In surgical oncology, our goal is to completely remove the malignant tumor and preserve as much healthy tissue as possible while causing the least amount of harm to patients. Through robotic surgery, we can achieve all of these goals. We can perform a minimally invasive robotic approach using 8mm robotic instruments resulting in less injury to the patient and using magnified 3D vision with ICG application; Using endoscopic ultrasound to determine the boundaries and location of the tumor in the kidney; And applying selective clamping and VR navigation technology to the tumor, through which we can completely remove the tumor and preserve normal kidney tissue with less injury.
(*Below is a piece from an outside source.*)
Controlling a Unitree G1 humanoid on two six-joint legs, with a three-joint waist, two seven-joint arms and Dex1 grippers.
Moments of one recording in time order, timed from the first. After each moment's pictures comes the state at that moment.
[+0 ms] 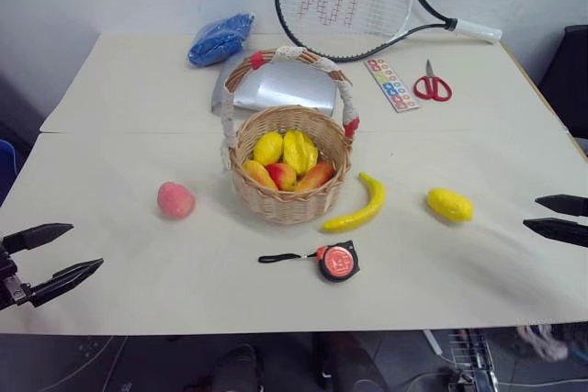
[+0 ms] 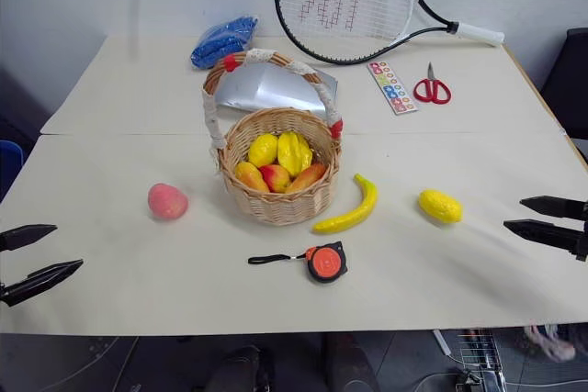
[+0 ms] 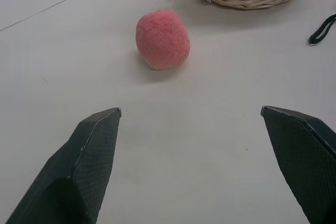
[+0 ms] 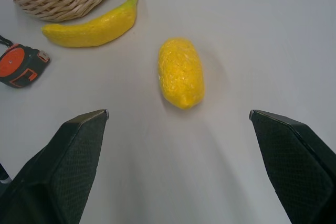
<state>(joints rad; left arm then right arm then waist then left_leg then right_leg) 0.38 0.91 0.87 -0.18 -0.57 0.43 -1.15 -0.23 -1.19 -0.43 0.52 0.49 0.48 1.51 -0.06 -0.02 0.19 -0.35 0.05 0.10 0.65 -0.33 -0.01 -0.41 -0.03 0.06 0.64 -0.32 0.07</state>
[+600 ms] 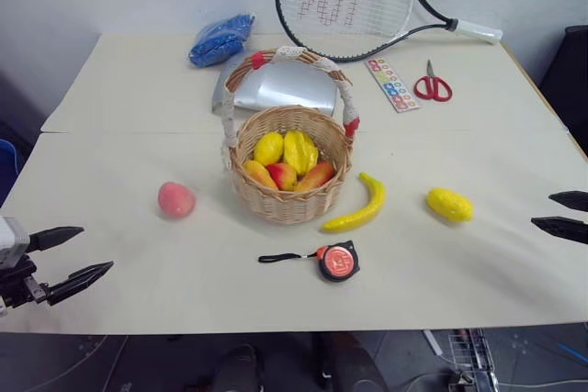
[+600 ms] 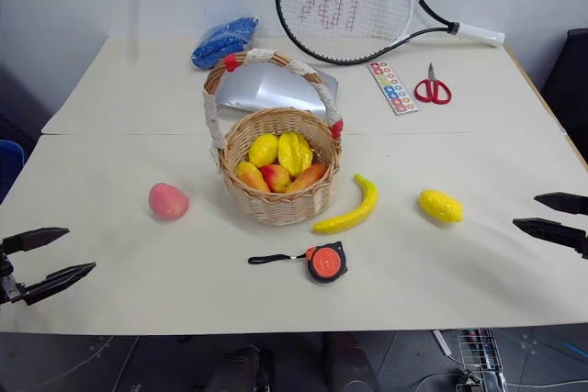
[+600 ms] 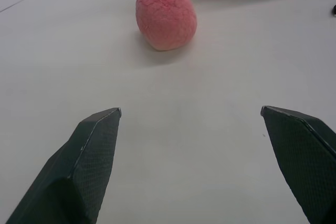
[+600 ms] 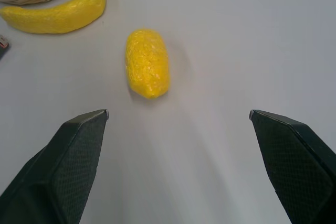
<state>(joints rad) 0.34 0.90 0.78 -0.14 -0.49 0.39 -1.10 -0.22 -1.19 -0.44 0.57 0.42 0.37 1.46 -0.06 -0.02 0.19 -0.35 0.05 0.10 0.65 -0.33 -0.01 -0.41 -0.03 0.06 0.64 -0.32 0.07</state>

In addition, we can send this removed tumor for intraoperative pathological evaluation to ensure that it has been completely removed.
In short, we currently have all the techniques we need to achieve our goal of completely removing the kidney tumor while preserving maximum residual kidney function, and I love using these techniques.
What advice would you give to young doctors interested in pursuing robotic surgery and innovation in kidney care?
The future generation will definitely be better than us, and we will give our full support to their training. I think they will help us a lot in using AI technology, for example, to improve our daily surgical practices using a robot. This will be an intergenerational collaboration that will lead to better outcomes for patients. I would suggest that young urologists interested in robotic surgery collaborate with experienced robotic urologists, as well as engineers and biomedical engineers, who will accelerate their adaptation to the surgical techniques that we currently apply in robotic kidney surgery and also help them create new ideas for the future, especially in the use of artificial intelligence.